THE AL QAEDA HANDBOOK?

Alamut is set in northern Persia in 1092 and is based on the actual history of one of the Shiite sects that set themselves in opposition--theological, social, or occasionally physical--to the Sunni sultans. The plot revolves around Hassan Ibn Saba, an old intellectual, Islamist and teacher, who founds a sect called the Assassins. The sect exists to liberate Persia from the Seljuk Turks. Ibn Saba sets up a training camp at his castle in the mountains, called Alamut, or the Eagle's Nest--which is also the name Adolf Hitler gave his Alpine retreat at Berchtesgaden.

The Assassins are neither mercenaries nor soldiers in any traditional sense. Ibn Saba gathers them from both inside and outside of Persia, and teaches them a wide range of subjects, from mathematics to literature. They learn their neighbors' languages and religious beliefs in order to gain advantage over them. But most of all, Ibn Saba indoctrinates his students with his radicalized vision of Islam, which requires blind obedience and not the slightest fear of death.

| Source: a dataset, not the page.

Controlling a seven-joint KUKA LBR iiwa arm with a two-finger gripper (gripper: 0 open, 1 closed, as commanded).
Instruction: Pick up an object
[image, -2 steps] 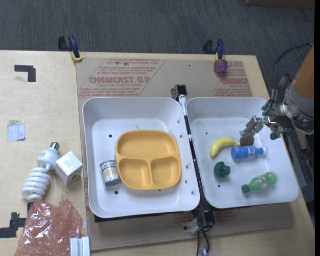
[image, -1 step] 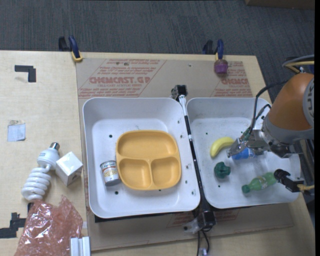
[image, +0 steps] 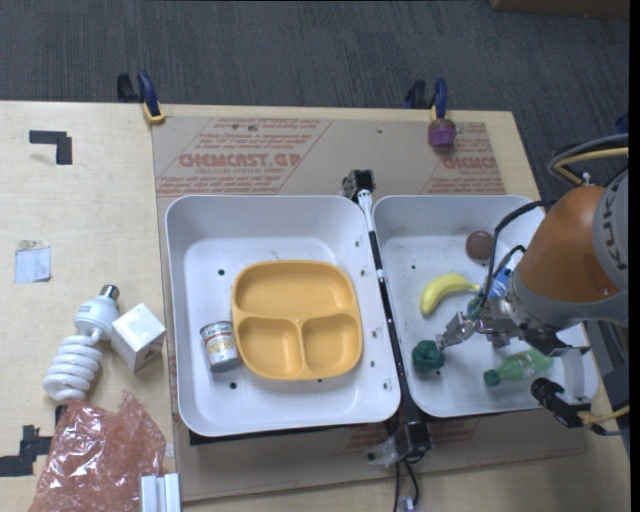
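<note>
**Gripper low in right bin, nothing gripped**

Gripper (image: 478, 328) low over right bin (image: 400, 215), fingers slightly spread, nothing between them. Green ball (image: 428, 357) just beside it at 8 o'clock; green bottle (image: 515, 367) at 4. Banana (image: 446, 291) near at 11, brown ball (image: 480, 243) further at 12. Left bin (image: 185, 225): yellow tray (image: 297, 319), can (image: 218, 346) touching its 9 o'clock edge.

Arm (image: 570, 255) reaches in from right, wrist bent down; gripper (image: 470, 328) low, fingers apparently spread, nothing between.

Tray (image: 297, 320) (left bin (image: 190, 260)), can (image: 218, 346) at its left.
</note>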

The training process is helped along by hashish and promises of a heavenly reward, including harems of beautiful virgins and crystal palaces. Once the Assassins are transformed into living daggers drunk with fanaticism, Ibn Saba sends them off to attack the Turks.

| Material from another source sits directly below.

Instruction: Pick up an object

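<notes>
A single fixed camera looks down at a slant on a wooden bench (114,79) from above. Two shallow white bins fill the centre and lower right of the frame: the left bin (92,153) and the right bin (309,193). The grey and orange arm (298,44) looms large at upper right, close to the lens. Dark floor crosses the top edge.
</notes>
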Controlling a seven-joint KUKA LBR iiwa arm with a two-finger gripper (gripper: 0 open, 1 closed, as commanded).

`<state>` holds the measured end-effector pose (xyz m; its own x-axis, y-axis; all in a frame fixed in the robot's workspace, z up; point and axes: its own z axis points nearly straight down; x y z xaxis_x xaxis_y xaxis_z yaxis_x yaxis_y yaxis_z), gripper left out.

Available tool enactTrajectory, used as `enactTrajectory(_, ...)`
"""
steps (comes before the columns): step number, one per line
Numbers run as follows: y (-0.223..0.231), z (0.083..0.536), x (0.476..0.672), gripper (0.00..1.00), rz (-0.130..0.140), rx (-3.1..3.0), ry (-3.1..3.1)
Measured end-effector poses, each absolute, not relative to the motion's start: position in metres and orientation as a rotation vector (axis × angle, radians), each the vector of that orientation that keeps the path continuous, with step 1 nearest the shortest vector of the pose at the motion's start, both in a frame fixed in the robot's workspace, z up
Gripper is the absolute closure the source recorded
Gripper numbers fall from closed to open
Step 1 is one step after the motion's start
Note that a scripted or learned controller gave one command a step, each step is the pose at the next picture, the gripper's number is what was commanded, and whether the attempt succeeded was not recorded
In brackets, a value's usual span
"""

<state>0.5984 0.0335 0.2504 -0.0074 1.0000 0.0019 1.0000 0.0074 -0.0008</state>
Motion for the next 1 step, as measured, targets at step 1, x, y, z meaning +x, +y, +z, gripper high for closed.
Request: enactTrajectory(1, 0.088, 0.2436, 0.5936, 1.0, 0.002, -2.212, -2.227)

Though most translations of Alamut have been well received, the book is of course particularly interesting to the Middle East. As Bernard Nezmah, writing in the Slovenian news magazine Mladina, points out, the Farsi translation raises a significant question:

"Whoever wants to understand the success of the Al Qaeda leader's strategy should read Bartol. It is as if Osama bin Laden himself concocted the most powerful fist of his organization only after reading Alamut! The dates line up fatally: The novel was published in Iran in 1995 and was clearly so attractive that it was translated again within four years. In 1996 [sic], the suicide attack on the American Embassy in Kenya begins. -- ?"

No direct ties have been found between the book and bin Laden, but the similarities are often uncanny. Most reviewers in recent years have noted Alamut's illusory quality of having been written yesterday.

WRITING ALAMUT

The story behind Alamut begins in Vladimir Bartol's childhood. Bartol was born in 1903--the same year as George Orwell--in the village of Sveti Ivan just outside Trieste, in what was then the Austrian empire. In his youth, he saw firsthand the bloodshed and carnage of the Soca Front, one of the most apocalyptic battlefields of World War I--which also inspired Ernest Hemingway's A Farewell to Arms. Though too young to serve in the military at that time, Bartol lived nearby, and the horrors of war that he witnessed are clearly reflected in his later works, among them Alamut.

Bartol's family moved to Ljubljana when he was 18. Five years later, after graduating from the University of Ljubljana, he spent a year in Paris continuing his education at the Sorbonne.

A fellow member of a Paris literary circle, Josip Vidmar, is credited with inspiring Alamut by introducing Bartol to Marco Polo's accounts of his world travels. In 1927, Bartol returned to Ljubljana and started work on Alamut. He undertook extensive research, using such sources as Niccolo Machiavelli's 16th-century guide for rulers, The Prince, and the Koran. In total, the book took 10 years to complete.

Bartol wrote Alamut as he watched totalitarian regimes emerge in Europe after World War I. While Hitler and Stalin were the most prominent internationally, Mussolini and the Croatian Ustasa movement were the most threatening to Slovenes.

One-third of the Slovenian nation, living in the coastal Primorska region around Trieste, was subject to Mussolini's Italy. At the same time, radical Croatian nationalists threatened the integrity of the Kingdom of Yugoslavia and, more important, had their own designs on Slovenian territory.

In Hasan Ibn Sabbah's Assassins, Bartol made clear allusion to Hitler's SS and the Ustasa militias. However, when the German translation of Alamut was published in 1992, reviewers saw shades of the then-current war in Bosnia in its pages. On 11 September 2001, a new, more pressing connection emerged. Hassan Ibn Sabbah became the harbinger of Osama bin Laden, and the Assassins, Al Qaeda. The parallels are more than clear.